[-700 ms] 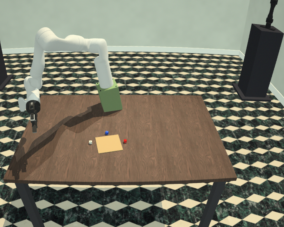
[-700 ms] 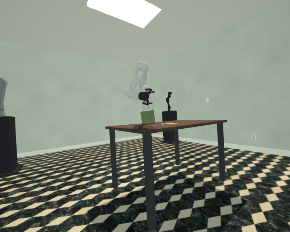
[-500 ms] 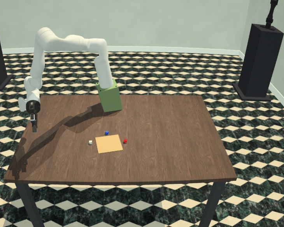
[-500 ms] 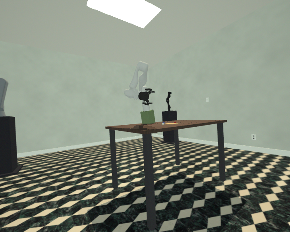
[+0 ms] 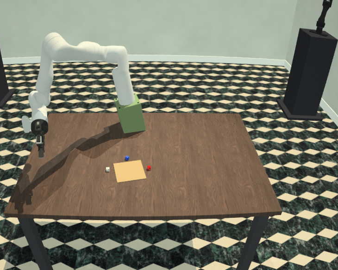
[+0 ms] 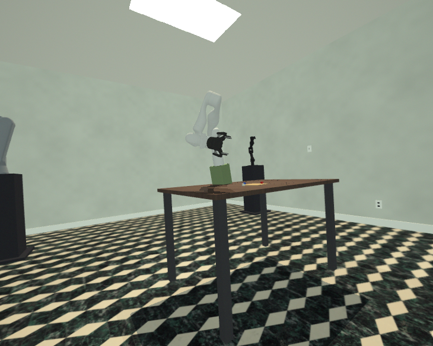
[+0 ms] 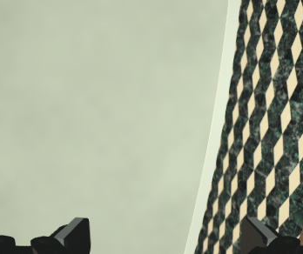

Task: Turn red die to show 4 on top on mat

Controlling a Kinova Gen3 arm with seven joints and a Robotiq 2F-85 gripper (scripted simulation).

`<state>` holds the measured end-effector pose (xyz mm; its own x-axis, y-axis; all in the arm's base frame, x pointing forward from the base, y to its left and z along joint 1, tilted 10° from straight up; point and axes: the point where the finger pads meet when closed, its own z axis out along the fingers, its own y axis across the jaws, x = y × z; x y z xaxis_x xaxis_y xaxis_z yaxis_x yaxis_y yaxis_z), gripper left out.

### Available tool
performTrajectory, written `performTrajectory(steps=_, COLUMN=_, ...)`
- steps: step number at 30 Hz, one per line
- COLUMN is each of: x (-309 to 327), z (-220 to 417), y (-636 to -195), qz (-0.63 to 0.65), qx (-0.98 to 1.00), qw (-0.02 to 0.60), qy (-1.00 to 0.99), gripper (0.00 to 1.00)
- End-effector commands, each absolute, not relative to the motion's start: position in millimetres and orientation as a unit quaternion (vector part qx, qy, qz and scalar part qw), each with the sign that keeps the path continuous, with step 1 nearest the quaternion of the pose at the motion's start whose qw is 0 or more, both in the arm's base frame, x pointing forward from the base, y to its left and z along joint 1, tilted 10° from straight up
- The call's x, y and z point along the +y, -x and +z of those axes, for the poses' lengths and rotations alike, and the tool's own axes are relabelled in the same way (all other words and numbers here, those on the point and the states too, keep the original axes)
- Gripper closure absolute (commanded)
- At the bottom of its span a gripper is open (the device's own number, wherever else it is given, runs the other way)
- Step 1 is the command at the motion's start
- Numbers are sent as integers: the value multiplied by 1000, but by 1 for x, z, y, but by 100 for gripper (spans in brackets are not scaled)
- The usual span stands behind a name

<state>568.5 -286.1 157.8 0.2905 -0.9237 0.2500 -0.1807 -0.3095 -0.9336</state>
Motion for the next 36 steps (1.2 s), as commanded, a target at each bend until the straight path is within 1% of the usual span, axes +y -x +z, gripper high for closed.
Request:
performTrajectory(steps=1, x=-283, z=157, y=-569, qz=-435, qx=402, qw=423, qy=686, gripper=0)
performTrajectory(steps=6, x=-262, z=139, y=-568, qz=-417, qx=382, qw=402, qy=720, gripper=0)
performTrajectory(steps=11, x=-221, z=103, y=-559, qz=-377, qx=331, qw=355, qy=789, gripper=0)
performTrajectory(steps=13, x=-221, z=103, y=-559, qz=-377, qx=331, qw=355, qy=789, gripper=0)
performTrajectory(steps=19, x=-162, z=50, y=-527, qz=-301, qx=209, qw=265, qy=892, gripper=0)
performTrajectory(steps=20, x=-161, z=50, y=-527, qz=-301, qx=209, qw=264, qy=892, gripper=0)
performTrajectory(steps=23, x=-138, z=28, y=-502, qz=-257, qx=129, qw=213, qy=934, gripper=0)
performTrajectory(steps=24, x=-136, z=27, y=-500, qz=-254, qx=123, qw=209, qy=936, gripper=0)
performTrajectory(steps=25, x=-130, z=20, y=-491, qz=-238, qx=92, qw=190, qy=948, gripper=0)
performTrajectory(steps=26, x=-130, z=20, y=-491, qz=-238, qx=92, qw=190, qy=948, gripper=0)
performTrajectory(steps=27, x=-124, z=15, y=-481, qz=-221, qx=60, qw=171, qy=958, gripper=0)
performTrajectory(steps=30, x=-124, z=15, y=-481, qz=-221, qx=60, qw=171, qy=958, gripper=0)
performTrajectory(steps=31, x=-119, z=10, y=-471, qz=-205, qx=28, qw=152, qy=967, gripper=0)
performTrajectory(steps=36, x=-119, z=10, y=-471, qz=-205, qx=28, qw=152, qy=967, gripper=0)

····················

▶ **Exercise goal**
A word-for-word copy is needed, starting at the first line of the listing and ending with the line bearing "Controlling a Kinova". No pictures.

▶ **Task answer**
[-700 ms] 
[-700 ms] 
[-500 ms] 
[-500 ms] 
[+0 ms] 
[+0 ms] 
[+0 ms] 

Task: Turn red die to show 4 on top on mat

Controlling a Kinova Gen3 arm with seven joints and a Robotiq 2F-85 gripper (scripted simulation).

The answer was written out completely.